Néanmoins, la grande majorité des enfants ont, au moins en partie, un projet de vie personnel ; ils vont donc s'avérer ambivalents face à cette focalisation du désir des parents sur eux : ils aiment être aimés ... mais pour ce qui est d'être dirigés, c'est moins certain ... !

 Leurs réaction à l'attente " autre " de leurs parents se répartit sur une échelle qui va de l'acceptation-adhésion au refus clairement exprimé  

- A un pôle extrême, adhérer de l'intérieur, au désir parental et aux demandes ( attentes ) qui y font suite ; les faire siennes ; s'y identifier ... 

- Se conformer dans le seul champ du comportement observable ; obéir, par angoisse, culpabilité à l’idée de déplaire ou/et intelligence prudente ; par contre, pour cqui est de ce que l'enfant pense, c'est autre chose, mais il le dissimule. 

- Négocier, discuter, faire pression verbale ou non-verbale sur les parents pour les faire changer, et, après une lutte de durée raisonnable, accepter le compromis-résultat (... ou, bien sûr, que les parents renoncent ) ou alors, changer la position sur l'échelle ! 

- Commencer à se rebeller : velléités ou moments d'affirmation de soi plus nets, mais survis ici de mouvements de retour vers la conformité, en nombre et en intensité plus significative. 

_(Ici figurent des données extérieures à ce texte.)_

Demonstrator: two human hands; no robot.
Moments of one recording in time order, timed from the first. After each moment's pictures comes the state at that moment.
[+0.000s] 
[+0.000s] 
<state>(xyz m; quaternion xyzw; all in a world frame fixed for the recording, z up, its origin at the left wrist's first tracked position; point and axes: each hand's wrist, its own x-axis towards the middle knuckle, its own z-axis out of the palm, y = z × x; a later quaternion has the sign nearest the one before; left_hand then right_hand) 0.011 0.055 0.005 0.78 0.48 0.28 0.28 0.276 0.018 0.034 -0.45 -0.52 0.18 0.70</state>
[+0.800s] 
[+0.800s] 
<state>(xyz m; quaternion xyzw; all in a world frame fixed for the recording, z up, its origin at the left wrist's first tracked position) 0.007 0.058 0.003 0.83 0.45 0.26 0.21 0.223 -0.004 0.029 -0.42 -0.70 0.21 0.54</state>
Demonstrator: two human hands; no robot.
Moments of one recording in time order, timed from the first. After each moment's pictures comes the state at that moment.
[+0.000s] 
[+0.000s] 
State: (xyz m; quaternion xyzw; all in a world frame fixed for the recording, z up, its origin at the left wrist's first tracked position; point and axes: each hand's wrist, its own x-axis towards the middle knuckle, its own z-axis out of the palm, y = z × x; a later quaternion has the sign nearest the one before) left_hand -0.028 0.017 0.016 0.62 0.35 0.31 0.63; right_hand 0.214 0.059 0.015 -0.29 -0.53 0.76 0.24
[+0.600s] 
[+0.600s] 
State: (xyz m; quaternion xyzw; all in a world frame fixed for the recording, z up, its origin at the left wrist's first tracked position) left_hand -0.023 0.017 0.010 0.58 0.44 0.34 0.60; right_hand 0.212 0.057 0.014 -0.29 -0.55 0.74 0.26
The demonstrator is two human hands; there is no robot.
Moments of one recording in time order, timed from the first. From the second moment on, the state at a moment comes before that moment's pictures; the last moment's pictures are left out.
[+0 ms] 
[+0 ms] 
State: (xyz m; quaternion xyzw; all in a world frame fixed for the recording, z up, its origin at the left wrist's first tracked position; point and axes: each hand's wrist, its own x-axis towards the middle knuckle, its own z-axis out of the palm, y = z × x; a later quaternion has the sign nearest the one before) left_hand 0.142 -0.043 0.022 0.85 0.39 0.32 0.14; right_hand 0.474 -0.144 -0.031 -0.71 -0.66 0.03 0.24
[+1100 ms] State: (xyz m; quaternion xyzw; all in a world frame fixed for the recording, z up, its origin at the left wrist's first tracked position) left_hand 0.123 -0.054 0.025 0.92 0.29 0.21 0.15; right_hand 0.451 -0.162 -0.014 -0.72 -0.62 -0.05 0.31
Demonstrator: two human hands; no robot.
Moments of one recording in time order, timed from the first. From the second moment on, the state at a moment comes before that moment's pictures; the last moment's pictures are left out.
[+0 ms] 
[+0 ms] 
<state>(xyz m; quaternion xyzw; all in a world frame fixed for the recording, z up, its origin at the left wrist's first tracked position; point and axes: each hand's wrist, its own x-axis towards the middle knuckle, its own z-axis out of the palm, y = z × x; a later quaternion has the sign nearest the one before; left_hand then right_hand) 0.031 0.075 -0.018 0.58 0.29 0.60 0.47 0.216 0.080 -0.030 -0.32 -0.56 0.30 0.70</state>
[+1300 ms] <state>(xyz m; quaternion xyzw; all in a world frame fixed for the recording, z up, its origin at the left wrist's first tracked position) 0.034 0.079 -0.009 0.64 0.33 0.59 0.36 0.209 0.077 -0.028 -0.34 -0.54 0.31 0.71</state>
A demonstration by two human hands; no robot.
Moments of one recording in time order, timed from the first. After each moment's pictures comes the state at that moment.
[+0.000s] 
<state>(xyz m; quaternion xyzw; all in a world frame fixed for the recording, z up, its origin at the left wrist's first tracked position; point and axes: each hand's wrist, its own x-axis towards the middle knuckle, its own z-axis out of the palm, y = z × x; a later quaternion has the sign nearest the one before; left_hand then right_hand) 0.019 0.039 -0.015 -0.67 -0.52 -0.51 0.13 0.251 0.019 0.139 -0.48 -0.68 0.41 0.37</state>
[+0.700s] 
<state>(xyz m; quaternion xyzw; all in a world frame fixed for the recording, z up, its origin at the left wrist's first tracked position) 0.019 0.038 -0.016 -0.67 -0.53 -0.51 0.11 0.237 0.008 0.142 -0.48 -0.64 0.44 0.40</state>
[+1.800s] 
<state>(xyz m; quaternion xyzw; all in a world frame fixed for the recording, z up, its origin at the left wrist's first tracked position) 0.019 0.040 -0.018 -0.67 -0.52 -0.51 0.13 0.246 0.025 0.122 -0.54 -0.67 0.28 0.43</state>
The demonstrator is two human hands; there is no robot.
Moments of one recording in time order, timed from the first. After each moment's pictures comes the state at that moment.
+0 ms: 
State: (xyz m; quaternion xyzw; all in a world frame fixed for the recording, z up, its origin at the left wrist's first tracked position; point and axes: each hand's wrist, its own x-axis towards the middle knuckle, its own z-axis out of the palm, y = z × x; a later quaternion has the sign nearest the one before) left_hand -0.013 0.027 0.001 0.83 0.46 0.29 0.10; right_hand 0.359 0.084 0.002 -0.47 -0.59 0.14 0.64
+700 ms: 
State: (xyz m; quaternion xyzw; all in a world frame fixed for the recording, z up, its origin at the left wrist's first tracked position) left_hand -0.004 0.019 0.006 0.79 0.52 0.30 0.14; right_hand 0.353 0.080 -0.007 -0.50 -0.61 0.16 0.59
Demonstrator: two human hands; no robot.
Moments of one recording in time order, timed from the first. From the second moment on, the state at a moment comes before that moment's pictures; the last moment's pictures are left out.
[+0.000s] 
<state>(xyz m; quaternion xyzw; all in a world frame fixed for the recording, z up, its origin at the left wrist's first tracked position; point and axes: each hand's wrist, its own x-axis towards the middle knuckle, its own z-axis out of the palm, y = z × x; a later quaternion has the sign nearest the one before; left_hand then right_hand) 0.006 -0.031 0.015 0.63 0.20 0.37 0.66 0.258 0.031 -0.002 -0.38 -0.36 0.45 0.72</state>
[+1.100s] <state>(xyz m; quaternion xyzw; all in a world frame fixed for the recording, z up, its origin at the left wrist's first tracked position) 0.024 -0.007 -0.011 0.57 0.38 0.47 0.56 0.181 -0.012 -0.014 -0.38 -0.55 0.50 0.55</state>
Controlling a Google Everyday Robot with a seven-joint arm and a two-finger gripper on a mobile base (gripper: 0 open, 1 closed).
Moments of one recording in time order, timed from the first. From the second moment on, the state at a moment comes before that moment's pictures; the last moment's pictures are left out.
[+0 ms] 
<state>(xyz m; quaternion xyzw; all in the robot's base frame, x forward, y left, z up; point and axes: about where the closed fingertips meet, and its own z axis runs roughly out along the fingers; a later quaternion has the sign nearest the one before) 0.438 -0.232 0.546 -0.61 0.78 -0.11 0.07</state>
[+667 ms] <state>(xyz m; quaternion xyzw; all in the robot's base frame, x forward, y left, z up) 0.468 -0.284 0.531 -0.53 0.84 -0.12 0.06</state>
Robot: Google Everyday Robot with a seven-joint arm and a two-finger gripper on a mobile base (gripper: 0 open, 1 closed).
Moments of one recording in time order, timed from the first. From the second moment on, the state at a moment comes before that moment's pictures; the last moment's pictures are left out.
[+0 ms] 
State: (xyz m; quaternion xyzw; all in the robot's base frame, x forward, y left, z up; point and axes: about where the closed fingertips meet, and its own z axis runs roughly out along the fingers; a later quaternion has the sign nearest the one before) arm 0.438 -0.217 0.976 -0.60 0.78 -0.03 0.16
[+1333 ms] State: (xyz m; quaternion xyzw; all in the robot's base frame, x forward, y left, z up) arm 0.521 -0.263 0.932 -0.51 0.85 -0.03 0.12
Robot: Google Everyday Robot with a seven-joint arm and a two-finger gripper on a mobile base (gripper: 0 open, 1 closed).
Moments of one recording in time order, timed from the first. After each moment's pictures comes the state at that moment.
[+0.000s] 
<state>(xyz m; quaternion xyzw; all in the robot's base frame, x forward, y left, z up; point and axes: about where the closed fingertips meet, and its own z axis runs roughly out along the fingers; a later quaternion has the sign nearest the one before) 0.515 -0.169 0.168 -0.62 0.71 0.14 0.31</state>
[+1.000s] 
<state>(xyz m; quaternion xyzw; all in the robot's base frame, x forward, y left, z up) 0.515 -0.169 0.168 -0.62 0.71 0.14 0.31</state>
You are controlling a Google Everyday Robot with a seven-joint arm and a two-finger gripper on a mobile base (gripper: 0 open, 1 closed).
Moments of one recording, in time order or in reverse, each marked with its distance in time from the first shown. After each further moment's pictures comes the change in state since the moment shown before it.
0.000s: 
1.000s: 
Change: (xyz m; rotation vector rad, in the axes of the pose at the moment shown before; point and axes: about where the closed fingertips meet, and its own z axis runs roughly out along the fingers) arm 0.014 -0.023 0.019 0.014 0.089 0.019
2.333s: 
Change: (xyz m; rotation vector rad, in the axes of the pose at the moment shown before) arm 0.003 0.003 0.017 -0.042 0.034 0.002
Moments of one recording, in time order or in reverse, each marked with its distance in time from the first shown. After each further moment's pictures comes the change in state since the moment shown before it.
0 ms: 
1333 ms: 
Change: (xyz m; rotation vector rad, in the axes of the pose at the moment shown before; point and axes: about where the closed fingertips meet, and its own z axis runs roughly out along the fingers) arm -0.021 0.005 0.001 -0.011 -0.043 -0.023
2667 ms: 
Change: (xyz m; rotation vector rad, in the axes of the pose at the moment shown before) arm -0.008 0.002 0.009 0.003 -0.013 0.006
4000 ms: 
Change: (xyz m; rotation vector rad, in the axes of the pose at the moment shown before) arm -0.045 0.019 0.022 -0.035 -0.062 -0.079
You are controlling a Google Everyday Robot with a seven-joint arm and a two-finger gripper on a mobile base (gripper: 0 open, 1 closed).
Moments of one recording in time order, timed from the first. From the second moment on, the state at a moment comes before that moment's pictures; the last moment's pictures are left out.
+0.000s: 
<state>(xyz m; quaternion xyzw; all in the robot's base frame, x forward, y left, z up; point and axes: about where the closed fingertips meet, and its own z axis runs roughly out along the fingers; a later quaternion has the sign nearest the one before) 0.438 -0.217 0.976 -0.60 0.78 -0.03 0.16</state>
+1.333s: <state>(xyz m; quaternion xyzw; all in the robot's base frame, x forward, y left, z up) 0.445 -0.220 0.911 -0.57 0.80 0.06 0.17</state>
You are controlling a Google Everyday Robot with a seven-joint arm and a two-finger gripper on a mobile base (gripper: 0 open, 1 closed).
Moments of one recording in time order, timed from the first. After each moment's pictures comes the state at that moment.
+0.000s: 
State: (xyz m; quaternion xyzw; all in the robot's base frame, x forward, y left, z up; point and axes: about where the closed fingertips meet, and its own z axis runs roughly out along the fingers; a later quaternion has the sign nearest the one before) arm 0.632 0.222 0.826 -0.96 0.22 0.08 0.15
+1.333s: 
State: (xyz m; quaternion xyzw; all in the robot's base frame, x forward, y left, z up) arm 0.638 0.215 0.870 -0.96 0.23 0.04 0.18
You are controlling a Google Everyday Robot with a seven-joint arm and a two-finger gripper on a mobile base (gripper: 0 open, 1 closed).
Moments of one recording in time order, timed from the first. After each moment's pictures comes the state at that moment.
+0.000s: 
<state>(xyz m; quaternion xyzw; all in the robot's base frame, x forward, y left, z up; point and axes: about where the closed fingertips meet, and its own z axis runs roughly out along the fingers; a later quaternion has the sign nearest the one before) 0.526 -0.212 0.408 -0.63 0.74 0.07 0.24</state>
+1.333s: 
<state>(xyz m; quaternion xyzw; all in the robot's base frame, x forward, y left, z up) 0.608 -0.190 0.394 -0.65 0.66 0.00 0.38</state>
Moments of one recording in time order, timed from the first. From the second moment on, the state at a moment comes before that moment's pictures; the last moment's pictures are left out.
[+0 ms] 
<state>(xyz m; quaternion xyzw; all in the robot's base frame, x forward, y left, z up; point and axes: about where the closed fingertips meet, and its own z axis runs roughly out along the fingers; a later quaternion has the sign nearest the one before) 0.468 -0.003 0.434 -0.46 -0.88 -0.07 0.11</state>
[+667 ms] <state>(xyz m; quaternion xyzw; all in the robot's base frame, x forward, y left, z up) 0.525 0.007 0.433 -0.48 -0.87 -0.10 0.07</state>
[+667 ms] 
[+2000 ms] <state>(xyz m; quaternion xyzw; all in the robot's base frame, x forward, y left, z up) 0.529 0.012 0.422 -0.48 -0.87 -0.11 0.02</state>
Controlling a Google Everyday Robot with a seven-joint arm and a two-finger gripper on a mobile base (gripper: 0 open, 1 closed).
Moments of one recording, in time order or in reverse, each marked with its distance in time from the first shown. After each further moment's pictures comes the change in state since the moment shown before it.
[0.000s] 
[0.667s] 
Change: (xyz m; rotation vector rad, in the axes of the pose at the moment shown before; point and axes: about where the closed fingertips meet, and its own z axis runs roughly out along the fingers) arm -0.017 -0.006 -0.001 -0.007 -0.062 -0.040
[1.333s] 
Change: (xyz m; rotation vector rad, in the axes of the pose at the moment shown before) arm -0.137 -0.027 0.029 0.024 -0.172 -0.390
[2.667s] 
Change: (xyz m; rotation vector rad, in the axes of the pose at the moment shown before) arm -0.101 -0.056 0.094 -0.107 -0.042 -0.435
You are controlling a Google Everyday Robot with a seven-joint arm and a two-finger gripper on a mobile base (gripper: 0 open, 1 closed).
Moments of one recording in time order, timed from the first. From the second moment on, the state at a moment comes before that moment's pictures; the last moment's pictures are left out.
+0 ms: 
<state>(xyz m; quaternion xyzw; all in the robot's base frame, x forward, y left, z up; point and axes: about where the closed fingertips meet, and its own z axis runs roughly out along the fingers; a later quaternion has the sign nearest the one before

- Se rebeller par actes manqués, efficacement, mais sans prise de conscience totale à ce sujet ; ce sont des mécanismes surtout inconscients qui produisent le plus fort de la rébellion ... 

Beaucoup de soi-disant troubles du comportement de l'enfant, beaucoup de soi-disant " non-performances " décevantes qu'il met en scène ( échecs scolaires, énurésie, etc. ...) ont pour signification, au moins partielle, et le plus souvent inconsciente dans son chef, d'être des actes d'affirmation de soi, par lesquels il marque sa différence, face à l'excès d'emprise qu'il ressent. 

- Se rebeller consciemment, sous forme d'opposition silencieuse dite à tort passive, ou sous formes de refus bien verbalisés avec toutes leurs conséquences comportementales. Ici, si chacun campe sur ses positions ce peut être l'affrontement perpétuel.

3°) Effet feed-back sur les parents 

A partir de sa manière d'être, et souvent sans le vouloir clairement, chaque enfant exerce un effet feed-back sur le désir d'enfant de ses parents, tel qu'il était constitué jusqu'alors : par exemple, une attitude conforme et satisfaite renforce les parents dans l’idée de la légitimité de leur désir … certains traits originaux de l'enfant, inattendus par ses parents, séduisent quand même ceux-ci et finissent par modifier la nature de certaines composantes de leur désir d'enfant ... l'opposition, elle, peut avoir deux résultats contraires : soit crisper les parents et rendre leur désir de plus en plus obstiné, soit les faire changer !

 

Notes

 11. Le désir d'enfant, qui définit et projette ce que sera l'enfant idéal à venir ainsi que la relation idéale avec lui, n'est pas l'apanage des parents et n'est pas strictement lié à la procréation. En effet, le désir d'enfant :

- peut se réaliser également à travers l'adoption, le placement familial et les procréations assistées - est également vécu par les grands-parents et la fratrie de l'enfant, avec ou sans contradictions avec le désir d'enfant des parents ;

- est également à l'oeuvre chez les professionnels, quand ils se représentent que Enfant Idéal est celui que leurs attitudes professionnelles contribuent à façonner, et qu'ils y oeuvrent concrètement.